Well, since we're pals, Ken, I'll be the Antibiotic tech, to treat those STD's that crop up now-and-then while you service them groupies!

Paging Dr. Dark Wolf!


----------



## Ken (Apr 12, 2006)

The Dark Wolf said:


> Touche!
> 
> 
> 
> ...



That sounds like a plan. Better bring lots, because with the crew being the way it is you'll have some, shall we say, "pre-existing conditions" to deal with?

Donnie didn't get them man-boobies because he takes whore-moans....


----------



## Kevan (Apr 12, 2006)

Ya know what's scary? This would probably be the best tech crew in the history of rock.

If not the smoothest-running, at least the best looking.


----------



## Jason (Apr 12, 2006)

I'll be the tech tech


----------



## BCrowell (Apr 12, 2006)

Hmmm sounds like it would be a really wild tour... I call being the tour's "SAC - Substance Abuse Counciler" You know...it'd be my job to get everyone's hungover arse up in the morning, sober 'em up, and make sure they hit the stage on time. Oh, and give them flak for drinking too much whilst I hand them cold ones in the dressing room.


----------



## Ken (Apr 13, 2006)

BCrowell said:


> Hmmm sounds like it would be a really wild tour... I call being the tour's "SAC - Substance Abuse Counciler" You know...it'd be my job to get everyone's hungover arse up in the morning, sober 'em up, and make sure they hit the stage on time. Oh, and give them flak for drinking too much whilst I hand them cold ones in the dressing room.



You want to be the tour's "SAC"?


----------



## The Dark Wolf (Apr 13, 2006)

You said whore-moans...


----------



## Donnie (Apr 13, 2006)

Ken Burtch said:


> You want to be the tour's "SAC"?


----------



## BCrowell (Apr 13, 2006)

Ken Burtch said:


> You want to be the tour's "SAC"?



 Good catch!! ...apparently my brain didn't go back and read that in a perverted sense DOH! That's it, no more midnight posting for me!!! What's really sad is I can't think of a better acronym!!


----------



## The Dark Wolf (Apr 13, 2006)

BCrowell said:


> Good catch!! ...apparently my brain didn't go back and read that in a perverted sense DOH! That's it, no more midnight posting for me!!! What's really sad is I can't think of a better acronym!!
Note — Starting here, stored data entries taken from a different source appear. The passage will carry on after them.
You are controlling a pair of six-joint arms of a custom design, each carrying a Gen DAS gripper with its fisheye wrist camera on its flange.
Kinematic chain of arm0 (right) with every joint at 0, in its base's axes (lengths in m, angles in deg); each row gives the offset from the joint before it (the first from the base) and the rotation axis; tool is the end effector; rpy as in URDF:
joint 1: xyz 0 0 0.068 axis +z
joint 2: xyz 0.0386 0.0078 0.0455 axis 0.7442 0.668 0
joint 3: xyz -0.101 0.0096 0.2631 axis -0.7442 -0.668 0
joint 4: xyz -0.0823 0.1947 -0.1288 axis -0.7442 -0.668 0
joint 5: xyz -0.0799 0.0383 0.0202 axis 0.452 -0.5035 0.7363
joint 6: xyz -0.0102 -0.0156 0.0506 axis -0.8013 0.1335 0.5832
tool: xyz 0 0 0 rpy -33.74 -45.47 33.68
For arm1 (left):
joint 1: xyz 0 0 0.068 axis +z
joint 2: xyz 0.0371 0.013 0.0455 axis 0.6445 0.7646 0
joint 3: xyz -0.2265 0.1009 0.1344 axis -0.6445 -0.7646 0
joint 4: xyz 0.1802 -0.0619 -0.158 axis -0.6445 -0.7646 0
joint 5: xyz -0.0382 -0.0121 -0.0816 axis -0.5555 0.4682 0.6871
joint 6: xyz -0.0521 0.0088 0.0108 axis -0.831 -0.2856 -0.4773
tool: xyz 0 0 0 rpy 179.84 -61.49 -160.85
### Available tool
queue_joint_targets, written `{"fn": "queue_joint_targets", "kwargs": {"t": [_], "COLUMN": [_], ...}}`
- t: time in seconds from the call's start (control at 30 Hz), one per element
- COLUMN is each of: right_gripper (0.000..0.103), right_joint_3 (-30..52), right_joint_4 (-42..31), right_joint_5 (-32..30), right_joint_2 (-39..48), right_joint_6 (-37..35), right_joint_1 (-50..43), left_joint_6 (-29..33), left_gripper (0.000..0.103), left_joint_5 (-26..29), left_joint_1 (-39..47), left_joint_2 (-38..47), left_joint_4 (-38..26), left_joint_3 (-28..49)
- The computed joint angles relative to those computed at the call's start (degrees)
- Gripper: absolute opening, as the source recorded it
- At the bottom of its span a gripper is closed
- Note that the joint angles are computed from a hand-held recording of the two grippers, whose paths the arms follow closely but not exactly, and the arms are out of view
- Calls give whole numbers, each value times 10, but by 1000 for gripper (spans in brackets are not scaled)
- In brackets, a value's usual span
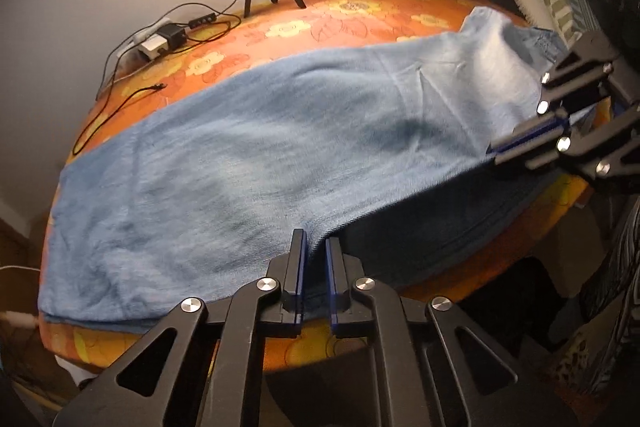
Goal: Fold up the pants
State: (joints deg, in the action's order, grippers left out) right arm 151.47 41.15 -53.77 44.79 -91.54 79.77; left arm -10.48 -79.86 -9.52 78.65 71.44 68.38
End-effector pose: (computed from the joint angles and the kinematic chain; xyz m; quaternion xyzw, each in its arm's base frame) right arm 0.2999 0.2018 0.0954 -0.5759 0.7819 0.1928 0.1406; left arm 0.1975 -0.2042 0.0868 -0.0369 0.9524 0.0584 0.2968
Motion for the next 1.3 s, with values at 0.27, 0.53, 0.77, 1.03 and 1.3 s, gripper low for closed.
{"fn": "queue_joint_targets", "kwargs": {"t": [0.27, 0.53, 0.77, 1.03, 1.3], "right_gripper": [5, 27, 38, 45, 51], "right_joint_3": [-32, -64, 10, 189, 256], "right_joint_4": [30, -13, -59, -61, -74], "right_joint_5": [12, -64, -91, 1, -46], "right_joint_2": [22, -31, -30, 93, 174], "right_joint_6": [7, -18, 35, 222, 305], "right_joint_1": [9, -111, -403, -577, -616], "left_joint_6": [-6, -27, 28, 97, 119], "left_gripper": [6, 17, 21, 21, 21], "left_joint_5": [18, 27, 34, 69, 81], "left_joint_1": [-26, -40, -12, -6, 2], "left_joint_2": [18, -49, -41, 75, 138], "left_joint_4": [5, 16, 30, -6, -44], "left_joint_3": [-7, -34, 33, 195, 295]}}
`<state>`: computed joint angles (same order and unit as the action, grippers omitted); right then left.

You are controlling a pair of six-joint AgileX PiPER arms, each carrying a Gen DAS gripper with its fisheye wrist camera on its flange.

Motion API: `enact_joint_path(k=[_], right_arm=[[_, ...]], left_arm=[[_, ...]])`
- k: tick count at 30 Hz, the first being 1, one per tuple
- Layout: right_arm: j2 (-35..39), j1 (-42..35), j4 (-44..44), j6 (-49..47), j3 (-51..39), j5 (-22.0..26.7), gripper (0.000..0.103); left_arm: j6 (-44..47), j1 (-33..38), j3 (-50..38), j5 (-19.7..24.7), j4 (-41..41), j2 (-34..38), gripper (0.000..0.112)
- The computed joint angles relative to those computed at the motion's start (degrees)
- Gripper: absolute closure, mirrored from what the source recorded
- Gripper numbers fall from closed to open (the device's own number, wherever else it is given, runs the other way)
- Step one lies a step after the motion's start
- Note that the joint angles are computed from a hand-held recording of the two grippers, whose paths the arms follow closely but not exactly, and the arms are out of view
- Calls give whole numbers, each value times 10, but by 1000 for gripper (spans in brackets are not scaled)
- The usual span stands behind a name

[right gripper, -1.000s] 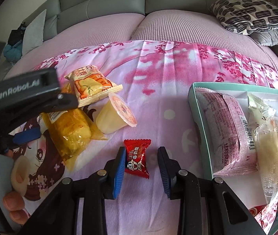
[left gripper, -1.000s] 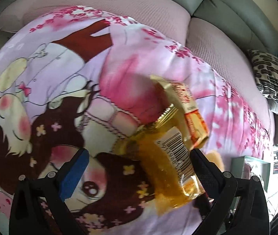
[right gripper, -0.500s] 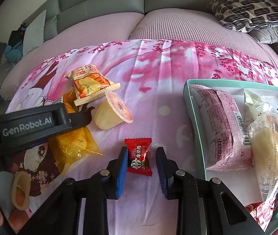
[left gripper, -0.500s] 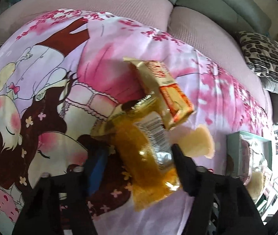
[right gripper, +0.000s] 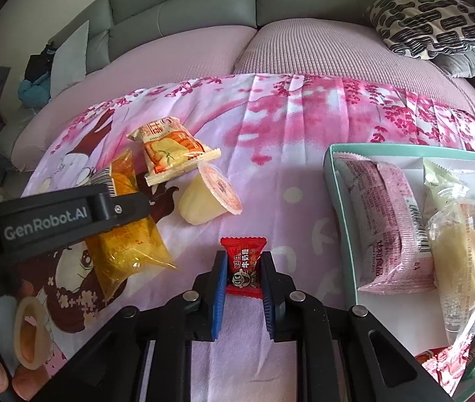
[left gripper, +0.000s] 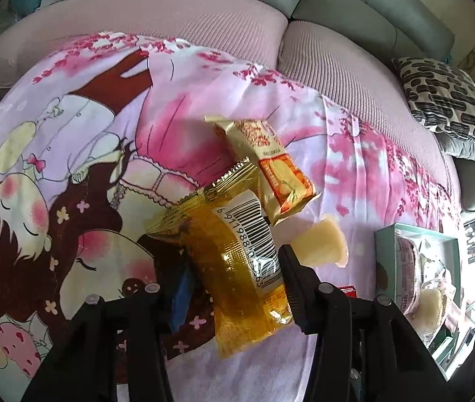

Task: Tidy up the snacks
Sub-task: 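Grasp yellow snack bag with left tool while right tool grasps small red candy, then carry yellow bag and red candy over the tray and open both tools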

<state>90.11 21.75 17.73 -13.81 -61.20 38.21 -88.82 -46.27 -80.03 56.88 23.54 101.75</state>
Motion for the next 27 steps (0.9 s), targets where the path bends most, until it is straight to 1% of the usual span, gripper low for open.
enact_joint_path(k=[6,12,17,22,27], right_arm=[[-25,-9,13,-14,-1,5,83],[-33,-19,23,-19,-10,13,83],[-59,-45,46,-41,-14,17,83],[-99,-100,79,-72,-13,25,83],[-124,-174,94,-86,-18,29,83]], left_arm=[[-14,-12,-8,18,25,-12,62],[-24,-25,-23,37,50,-18,62],[-20,-42,-58,61,70,-10,62],[-2,-63,-110,72,87,6,62],[41,-88,-195,84,96,50,62]])
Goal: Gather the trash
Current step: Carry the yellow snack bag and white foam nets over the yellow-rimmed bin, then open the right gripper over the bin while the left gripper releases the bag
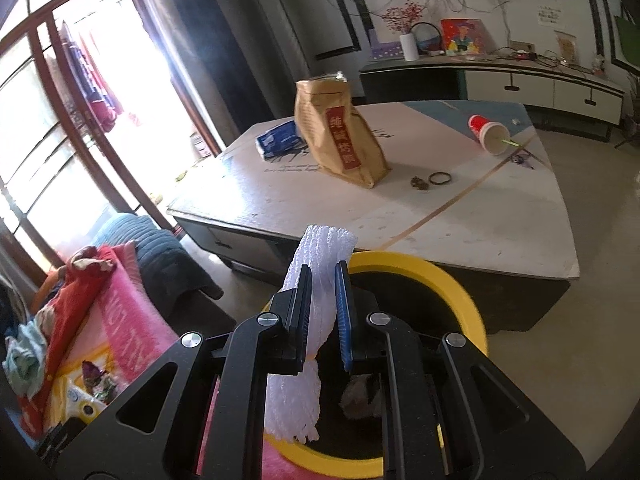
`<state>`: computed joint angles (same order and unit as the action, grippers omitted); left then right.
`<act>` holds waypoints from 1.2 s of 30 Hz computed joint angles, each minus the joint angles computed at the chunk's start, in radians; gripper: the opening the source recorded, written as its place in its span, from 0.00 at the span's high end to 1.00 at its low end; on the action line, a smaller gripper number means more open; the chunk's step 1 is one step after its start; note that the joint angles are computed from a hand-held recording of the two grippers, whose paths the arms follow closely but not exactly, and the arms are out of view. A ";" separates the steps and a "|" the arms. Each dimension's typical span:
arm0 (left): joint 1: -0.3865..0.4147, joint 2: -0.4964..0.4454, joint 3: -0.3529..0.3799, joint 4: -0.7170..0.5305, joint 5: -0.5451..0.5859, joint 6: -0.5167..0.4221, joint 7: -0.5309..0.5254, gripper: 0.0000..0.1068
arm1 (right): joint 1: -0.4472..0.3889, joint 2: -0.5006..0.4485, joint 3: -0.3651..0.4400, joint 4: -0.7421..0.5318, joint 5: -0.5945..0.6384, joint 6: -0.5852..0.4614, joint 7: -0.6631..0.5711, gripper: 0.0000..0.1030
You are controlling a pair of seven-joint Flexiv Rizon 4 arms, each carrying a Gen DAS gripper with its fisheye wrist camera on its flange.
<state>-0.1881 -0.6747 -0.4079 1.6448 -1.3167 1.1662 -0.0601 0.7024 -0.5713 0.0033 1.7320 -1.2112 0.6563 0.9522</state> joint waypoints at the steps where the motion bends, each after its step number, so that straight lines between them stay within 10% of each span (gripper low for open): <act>1: -0.005 -0.005 0.000 -0.003 0.003 0.004 0.000 0.87 | -0.001 0.003 0.001 0.007 0.003 -0.002 0.004 0.92; 31: 0.003 -0.157 -0.093 -0.091 0.317 0.053 -0.191 0.86 | -0.042 0.015 0.017 0.084 0.059 0.051 0.024 0.89; 36: 0.029 -0.168 -0.120 -0.093 0.357 0.037 -0.225 0.38 | -0.048 0.015 0.012 0.094 0.053 0.098 0.050 0.70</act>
<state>-0.1587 -0.8432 -0.5277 1.5520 -0.9597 1.2029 -0.2849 0.6548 -0.5563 0.0148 1.8256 -1.1583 0.7539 1.0023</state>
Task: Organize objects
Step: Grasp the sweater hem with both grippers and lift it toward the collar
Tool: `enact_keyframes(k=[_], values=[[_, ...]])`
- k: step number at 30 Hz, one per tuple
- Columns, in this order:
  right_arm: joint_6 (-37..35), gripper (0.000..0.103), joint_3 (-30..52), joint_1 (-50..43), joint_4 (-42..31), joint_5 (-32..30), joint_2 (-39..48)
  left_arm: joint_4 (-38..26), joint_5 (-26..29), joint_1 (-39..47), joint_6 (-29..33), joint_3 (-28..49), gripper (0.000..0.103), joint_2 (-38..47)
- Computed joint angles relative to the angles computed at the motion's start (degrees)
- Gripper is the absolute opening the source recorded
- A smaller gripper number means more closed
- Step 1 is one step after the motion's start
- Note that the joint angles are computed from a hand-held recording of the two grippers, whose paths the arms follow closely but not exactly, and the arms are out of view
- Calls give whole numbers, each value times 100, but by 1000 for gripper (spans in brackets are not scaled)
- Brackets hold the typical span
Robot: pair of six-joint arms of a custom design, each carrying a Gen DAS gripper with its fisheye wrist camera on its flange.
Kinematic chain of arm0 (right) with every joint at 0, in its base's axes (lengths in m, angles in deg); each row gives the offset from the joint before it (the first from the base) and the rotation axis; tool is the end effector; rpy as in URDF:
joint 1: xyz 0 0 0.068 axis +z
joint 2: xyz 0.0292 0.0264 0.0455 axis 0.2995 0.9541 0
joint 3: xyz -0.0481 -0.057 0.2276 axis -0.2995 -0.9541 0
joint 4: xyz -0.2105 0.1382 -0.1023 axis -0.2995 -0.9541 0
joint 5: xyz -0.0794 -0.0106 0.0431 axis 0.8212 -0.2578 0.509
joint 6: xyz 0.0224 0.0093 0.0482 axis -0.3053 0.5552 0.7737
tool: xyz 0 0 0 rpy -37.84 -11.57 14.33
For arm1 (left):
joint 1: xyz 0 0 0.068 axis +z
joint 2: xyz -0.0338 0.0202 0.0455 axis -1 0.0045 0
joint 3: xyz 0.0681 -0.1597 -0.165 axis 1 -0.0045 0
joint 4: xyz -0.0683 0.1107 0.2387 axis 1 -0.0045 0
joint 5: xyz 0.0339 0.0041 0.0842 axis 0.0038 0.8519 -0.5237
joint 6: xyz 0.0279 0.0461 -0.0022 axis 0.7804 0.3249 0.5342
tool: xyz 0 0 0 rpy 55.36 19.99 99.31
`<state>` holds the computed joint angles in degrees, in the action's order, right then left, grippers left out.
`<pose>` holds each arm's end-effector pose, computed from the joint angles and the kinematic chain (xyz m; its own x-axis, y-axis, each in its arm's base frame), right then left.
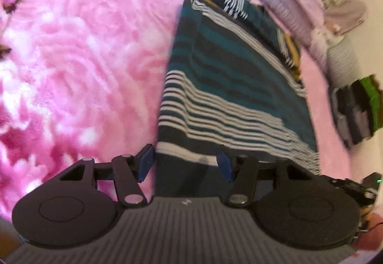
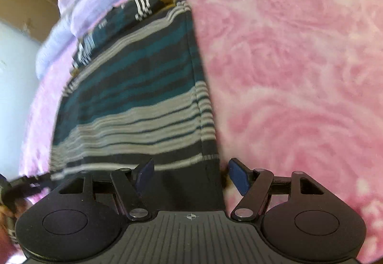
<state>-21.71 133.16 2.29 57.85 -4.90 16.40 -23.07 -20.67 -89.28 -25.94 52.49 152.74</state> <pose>0.2959 -0.0611 0.0751 -0.8470 0.4336 -0.3077 0.2135 0.8074 0.5500 0.3459 -0.0152 0.0873 -0.9289 -0.1795 -0.3240 0.0234 0.8445 -0.5350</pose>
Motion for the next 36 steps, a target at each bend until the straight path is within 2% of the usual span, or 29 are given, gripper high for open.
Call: enact_keyframes(k=[3,7,8,11,13,16,18,19,20,21,23,26,31,34,36], values=[[150,66,235,-28,390,-250,405,223,272,5,-7,235,53,371],[58,66,734,31,339,-386,918,289,675,87,38,660,53,838],[-75,64,758,-13,224,-467,913,229,762,134,161,675,52,866],[-435,47,549,-262,-92,-707,745,27,1013,323,455,441,47,714],[-420,45,401,-441,-304,-995,638,-97,1171,410,560,203,45,559],[-143,44,125,-371,-218,-1077,449,87,1309,487,437,-70,38,475],[267,41,115,-343,-27,-1073,497,223,1353,505,209,46,22,669],[453,34,166,-327,16,-1041,549,217,1344,495,185,154,18,771],[548,5,262,-302,-43,-934,606,103,1344,476,311,305,11,869],[559,1,369,-278,-175,-826,651,-6,1323,451,488,396,7,894],[424,1,314,-263,-276,-790,452,-41,1433,470,812,351,6,749],[427,1,-104,-367,-247,-1022,-228,75,1621,676,881,54,5,330],[508,0,-765,-317,-624,-1135,-1523,-276,1622,999,1280,-378,5,-429],[647,0,-1168,-132,-955,-996,-2133,-707,1667,1260,1569,-730,5,-942],[759,1,-1556,-83,-1336,-942,-2665,-1296,1641,1538,1972,-1028,5,-1328]])
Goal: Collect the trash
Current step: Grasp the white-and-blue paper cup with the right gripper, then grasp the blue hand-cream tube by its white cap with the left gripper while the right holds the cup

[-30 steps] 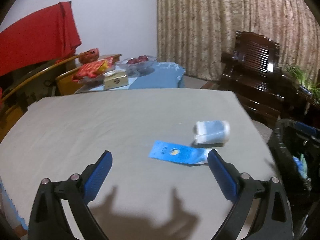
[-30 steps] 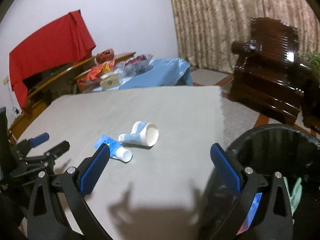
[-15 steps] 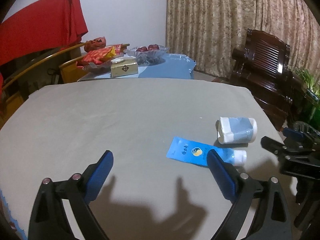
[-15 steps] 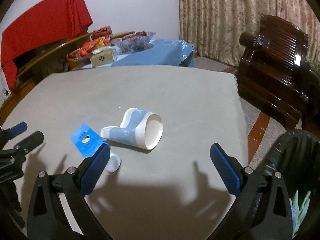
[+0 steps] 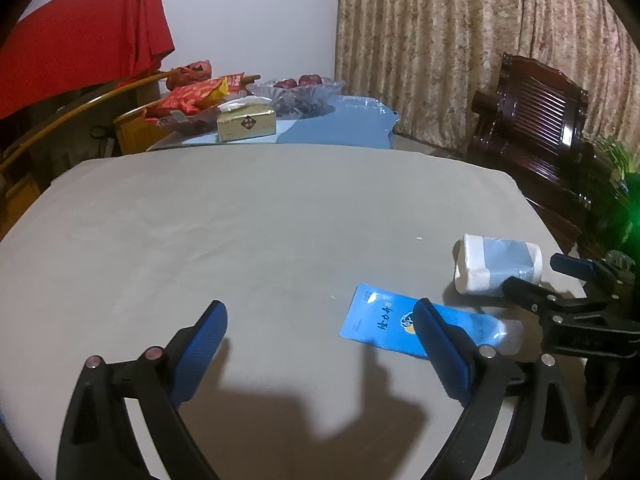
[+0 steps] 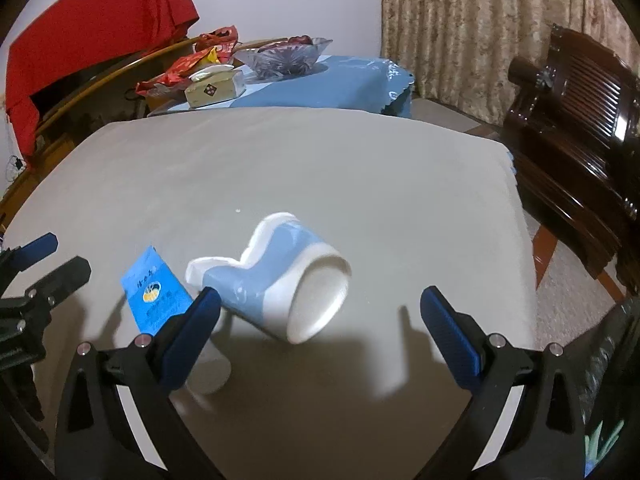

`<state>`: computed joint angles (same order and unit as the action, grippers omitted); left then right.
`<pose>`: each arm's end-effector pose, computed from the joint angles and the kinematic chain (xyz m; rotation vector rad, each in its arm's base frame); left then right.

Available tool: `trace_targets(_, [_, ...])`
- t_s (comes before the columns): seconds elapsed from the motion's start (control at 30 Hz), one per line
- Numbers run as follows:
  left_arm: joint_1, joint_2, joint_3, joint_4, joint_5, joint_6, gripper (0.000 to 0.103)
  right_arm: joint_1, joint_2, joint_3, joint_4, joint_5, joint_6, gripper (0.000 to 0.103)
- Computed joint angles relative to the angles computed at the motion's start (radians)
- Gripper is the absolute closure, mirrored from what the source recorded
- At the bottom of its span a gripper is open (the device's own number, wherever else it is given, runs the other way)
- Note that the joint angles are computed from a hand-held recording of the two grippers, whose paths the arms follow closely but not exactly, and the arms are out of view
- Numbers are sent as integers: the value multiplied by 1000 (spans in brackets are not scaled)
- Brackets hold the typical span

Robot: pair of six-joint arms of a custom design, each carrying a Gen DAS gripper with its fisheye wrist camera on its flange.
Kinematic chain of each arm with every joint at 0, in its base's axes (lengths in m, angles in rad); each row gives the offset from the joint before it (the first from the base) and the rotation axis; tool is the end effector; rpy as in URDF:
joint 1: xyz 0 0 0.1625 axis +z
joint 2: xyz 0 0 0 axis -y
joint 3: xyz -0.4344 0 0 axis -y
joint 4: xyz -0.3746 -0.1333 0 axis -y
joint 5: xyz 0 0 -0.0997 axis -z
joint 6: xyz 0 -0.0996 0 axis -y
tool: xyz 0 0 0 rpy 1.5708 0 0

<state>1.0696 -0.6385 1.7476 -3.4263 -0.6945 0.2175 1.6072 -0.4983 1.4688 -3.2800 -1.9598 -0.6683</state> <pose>-0.1197 -0.6552 0.1069 0.3941 2.1914 -0.9940 0.1220 -0.7250 0.0600 0.6706 -2.3655 0.7520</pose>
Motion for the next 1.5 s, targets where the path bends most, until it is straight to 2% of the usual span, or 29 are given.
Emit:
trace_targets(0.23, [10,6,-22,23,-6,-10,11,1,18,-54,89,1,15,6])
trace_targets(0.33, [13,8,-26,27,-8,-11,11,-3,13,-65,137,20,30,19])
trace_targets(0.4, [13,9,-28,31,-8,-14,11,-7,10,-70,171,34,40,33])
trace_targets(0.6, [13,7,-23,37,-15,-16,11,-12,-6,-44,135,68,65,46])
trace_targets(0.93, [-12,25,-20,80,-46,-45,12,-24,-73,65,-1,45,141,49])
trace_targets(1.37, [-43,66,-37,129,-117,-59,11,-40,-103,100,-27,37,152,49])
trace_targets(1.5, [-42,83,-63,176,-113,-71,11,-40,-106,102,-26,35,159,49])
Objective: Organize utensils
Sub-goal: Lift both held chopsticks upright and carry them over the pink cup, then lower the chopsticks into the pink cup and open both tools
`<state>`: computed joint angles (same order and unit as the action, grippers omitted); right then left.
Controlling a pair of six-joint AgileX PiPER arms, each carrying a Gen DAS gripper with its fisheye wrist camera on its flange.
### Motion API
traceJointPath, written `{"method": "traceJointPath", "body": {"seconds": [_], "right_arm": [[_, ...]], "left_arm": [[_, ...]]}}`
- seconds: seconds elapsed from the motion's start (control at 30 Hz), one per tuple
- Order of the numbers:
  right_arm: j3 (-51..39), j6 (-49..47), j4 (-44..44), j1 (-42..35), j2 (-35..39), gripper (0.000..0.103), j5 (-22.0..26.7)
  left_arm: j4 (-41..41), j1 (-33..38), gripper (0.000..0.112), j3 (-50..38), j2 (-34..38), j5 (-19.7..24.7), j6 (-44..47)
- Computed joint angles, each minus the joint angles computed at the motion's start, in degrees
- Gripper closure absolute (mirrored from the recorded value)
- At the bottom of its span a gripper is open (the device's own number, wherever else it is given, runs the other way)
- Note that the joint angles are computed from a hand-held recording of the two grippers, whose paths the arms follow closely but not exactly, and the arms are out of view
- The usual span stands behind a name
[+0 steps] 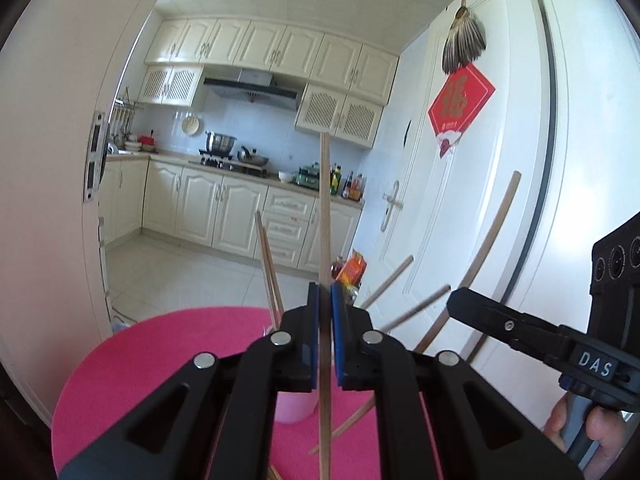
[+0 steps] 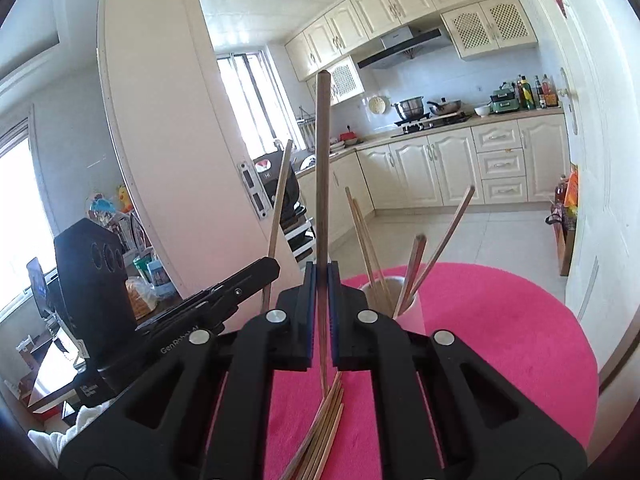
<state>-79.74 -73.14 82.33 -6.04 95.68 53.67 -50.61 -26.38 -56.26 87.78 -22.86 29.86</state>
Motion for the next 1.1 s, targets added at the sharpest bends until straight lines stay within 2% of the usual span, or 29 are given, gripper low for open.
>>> {"method": "traceJointPath", "body": {"seconds": [0.13,0.23,0.4,0.7,0.97,1.07,1.1], "right_arm": [[-3.7,-2.0,3.2,-0.1,1.5,0.097,-2.7],[-5.8,-3.9,4.9,0.5,3.0,0.097,-5.3],[-8.8,-5.3,5.5,2.1,6.2,0.097,-7.6],[-11.9,-6.2,4.9,3.9,10.8,0.097,-9.7],[-13.4,-3.6,2.3,5.2,12.8,0.097,-10.0],[-12.8,-3.5,1.7,5.7,13.0,0.097,-10.8],[-12.6,-3.4,1.6,5.8,13.0,0.097,-10.9]], "left_arm": [[9.3,0.2,0.106,-2.6,4.3,-9.0,-8.9],[10.9,0.1,0.106,-6.0,8.6,-14.8,-10.3],[7.6,0.5,0.106,-13.4,15.5,-17.7,-6.1],[6.4,2.8,0.106,-21.2,23.0,-17.9,-5.2],[6.0,3.8,0.106,-21.6,24.3,-14.1,-4.7],[5.5,4.5,0.105,-21.3,23.2,-10.2,-4.2],[4.7,4.8,0.099,-21.4,22.9,-8.9,-3.4]]}}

Hey, that's cool, Brian. You and NLB can be a tech team - he'll be the *N*arcotics *U*tility *T*ech. With him as the NUT, and you as the SAC, you guys will be quite the pair, and Donnie will be well satisfied on the road!


----------



## BCrowell (Apr 13, 2006)

...NUT...SAC... 

Good one TDW!!


----------



## Donnie (Apr 16, 2006)

Man, what a fun show! Not to mention getting through our first 3 songs was a tad difficult. The breaker for the stage power kept tripping.  I'm pretty sure it was because of our light guy. The dude just brings in waaaaaaaaaaaaaay to much for a place like the Catbox.


----------



## Shannon (Apr 16, 2006)

^  Right on, man! I had to spend yesterday recovering from my Friday show & working yesterday. Man, we had a packed show as well & the brew was a-flowing. Let me say that again....the brew was a-flowing!!! My equilibrium still ain't right.


----------



## Donnie (Apr 16, 2006)

Tell me about it. I rolled out of bed about an hour ago. I think it's time to take a couple of weeks off from drinking.


----------



## Shannon (Apr 16, 2006)

Well, allow me to lift that spirit. You can not NOT drink! Enjoy! 






Ahhh, feeling much better now.


----------



## Donnie (Apr 16, 2006)

I don't know, man. All that gyrating combined with the hangover is making me kind of dizzy.


----------



## Kevan (Apr 16, 2006)

And thanks for posting all the pics/video from the show!
Awesome!


----------



## Donnie (Apr 16, 2006)

Anytime. 
Actually, there were a few people snapping some pics and a guy filming but I doubt I'll see any of it.


----------